Forster Avenue, Mt. Vernon, N.Y.

It’s the 1960s and we live in a house styled after an Elizabethan cottage, built in 1917. Ivy creeps up the stone chimney and twirls around an iron lantern at the front door. 

The house sat on a corner lot. The street it faced, which inclined slightly toward the next block, felt dim and mysterious yet wide and bright. A straight, quiet street with huge elms arching overhead and a slate sidewalk of many hues, crippled in places where the tree roots had pushed through.

The sidewalk lilted up the sunny side of the street and darkly down the other, shaded in part by a granite precipice on which two homes were perched. It extended expectantly in front of a double lot.

It felt like an important street. To begin with, it was perfectly composed. It had the habit of seeming to rise up before you, with the houses and landscape flowing in all directions. Sometimes an imaginary mist floated around.

The massing of slate, stone, and greenery beneath tall trees was such a strong symphony that you invariably thought you heard a clap of thunder or the first chord in the history of the world when you came upon it.

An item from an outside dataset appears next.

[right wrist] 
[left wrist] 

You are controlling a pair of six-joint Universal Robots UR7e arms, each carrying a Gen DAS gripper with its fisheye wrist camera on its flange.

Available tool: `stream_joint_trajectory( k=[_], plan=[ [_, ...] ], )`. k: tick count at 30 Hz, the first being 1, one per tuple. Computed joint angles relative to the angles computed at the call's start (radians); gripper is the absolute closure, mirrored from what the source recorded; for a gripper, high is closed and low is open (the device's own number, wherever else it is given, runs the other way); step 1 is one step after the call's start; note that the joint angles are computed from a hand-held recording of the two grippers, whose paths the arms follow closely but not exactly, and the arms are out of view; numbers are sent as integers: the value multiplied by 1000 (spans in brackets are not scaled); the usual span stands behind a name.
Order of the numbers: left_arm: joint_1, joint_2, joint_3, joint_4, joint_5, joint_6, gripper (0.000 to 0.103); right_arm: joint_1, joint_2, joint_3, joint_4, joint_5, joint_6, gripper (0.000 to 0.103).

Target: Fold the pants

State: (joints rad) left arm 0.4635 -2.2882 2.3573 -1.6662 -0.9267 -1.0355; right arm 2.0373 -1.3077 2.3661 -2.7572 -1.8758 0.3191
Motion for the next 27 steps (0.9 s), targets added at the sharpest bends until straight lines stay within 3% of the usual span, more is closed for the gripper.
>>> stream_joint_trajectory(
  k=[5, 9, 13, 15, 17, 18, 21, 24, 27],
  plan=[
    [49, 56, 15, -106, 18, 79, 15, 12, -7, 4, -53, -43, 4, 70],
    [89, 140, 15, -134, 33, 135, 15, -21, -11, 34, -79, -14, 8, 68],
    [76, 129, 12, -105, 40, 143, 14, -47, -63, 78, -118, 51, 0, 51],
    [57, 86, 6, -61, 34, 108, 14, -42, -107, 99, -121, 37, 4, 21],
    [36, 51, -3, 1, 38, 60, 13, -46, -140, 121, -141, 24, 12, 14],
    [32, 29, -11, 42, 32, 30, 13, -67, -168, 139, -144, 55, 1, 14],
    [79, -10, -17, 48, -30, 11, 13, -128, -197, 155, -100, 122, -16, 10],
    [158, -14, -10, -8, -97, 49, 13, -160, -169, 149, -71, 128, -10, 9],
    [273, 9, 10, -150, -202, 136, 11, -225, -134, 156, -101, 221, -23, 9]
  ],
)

I’m not making this up. This is how it was.  

We kids thought the street belonged to us, but it went back 3/4 of a century. Even during the late 1950s, gas sconces remained in a few of the homes.

So it was that Violet Romer – gorgeous flapper & actress, acclaimed interpretive dancer –

& her brother Romer Shawhan – an architect who flew at St. Mihiel with the Lafayette Escadrille and married the heiress to Pacific Coast Borax, for whose father Zabriskie Point was named –

would interrupt our ball game when their 1938 “Woodie” station wagon rounded the corner and rolled halfway up the block, turning into the driveway of their white frame house.

Did we step back impatiently when they drove by, eager to resume our play? Or were we blown to the curb in space and time?

Of course none of us children had any idea about the vivid places that Violet and Romer had occupied.

I’m always chasing that street into the past.